**Exercise details:** Using the data below, count the lines that carry the string "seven" and write only the count.

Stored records
══════════════════════════════

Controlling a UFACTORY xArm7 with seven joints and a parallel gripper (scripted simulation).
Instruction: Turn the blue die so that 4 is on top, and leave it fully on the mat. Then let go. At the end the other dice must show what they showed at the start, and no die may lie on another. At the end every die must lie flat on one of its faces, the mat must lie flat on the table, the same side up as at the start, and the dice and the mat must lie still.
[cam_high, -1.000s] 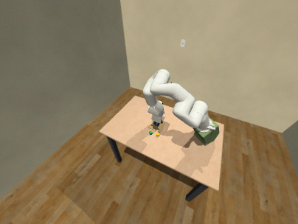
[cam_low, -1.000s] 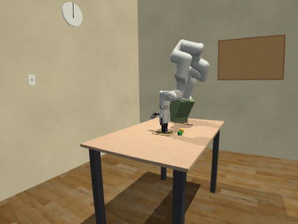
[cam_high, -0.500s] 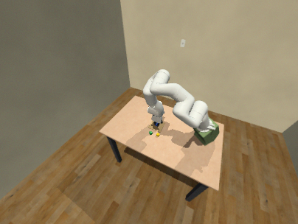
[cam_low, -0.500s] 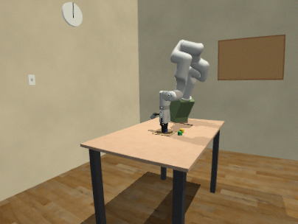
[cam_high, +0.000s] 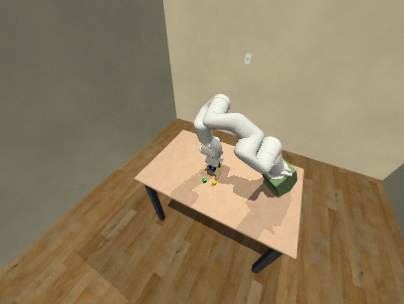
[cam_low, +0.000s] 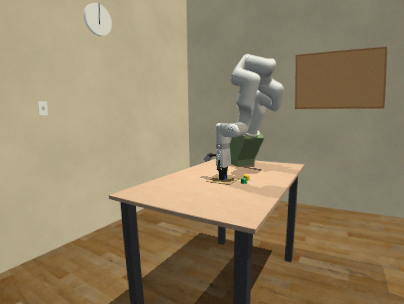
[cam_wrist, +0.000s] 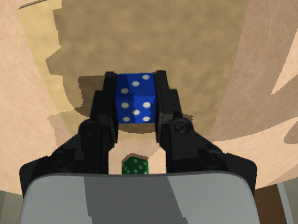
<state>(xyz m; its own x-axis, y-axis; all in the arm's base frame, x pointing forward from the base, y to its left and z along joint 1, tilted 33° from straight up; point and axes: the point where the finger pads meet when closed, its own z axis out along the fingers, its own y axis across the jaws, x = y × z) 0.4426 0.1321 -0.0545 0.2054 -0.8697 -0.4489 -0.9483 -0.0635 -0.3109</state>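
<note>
My gripper is now 1 cm above the blue die. The rest, counted from my hand: tan mat 2 cm below; yellow die 9 cm to the left, 9 cm behind, 1 cm below; green die 12 cm to the left, 2 cm behind, 1 cm below.
</note>
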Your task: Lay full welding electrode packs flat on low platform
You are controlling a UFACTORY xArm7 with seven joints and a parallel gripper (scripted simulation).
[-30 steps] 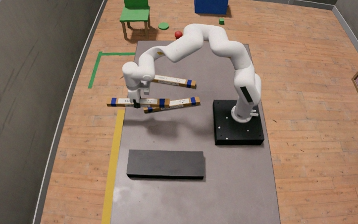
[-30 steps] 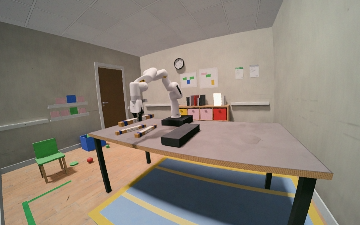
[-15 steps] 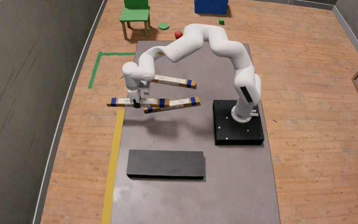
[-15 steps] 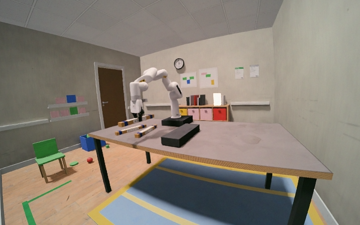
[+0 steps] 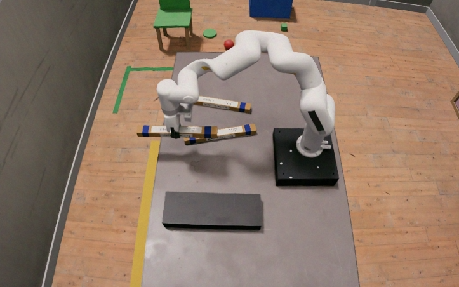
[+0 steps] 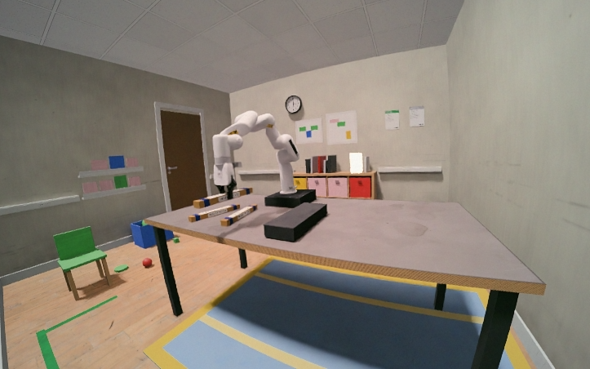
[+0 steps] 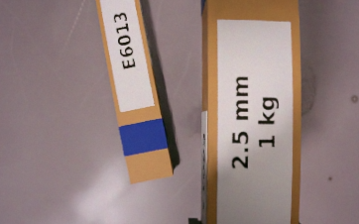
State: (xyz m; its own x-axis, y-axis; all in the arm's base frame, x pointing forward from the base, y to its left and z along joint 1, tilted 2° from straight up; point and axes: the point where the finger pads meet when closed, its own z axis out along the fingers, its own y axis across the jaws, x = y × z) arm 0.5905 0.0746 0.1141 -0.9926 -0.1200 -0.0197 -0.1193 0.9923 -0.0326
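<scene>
Now: hand right at the pack of welding electrodes. The rest, counted from my hand: pack (170 mm behind, 110 mm to the right, 140 mm below); then platform (200 mm behind, 280 mm to the left, 150 mm below).
</scene>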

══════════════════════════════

**Solution:** 2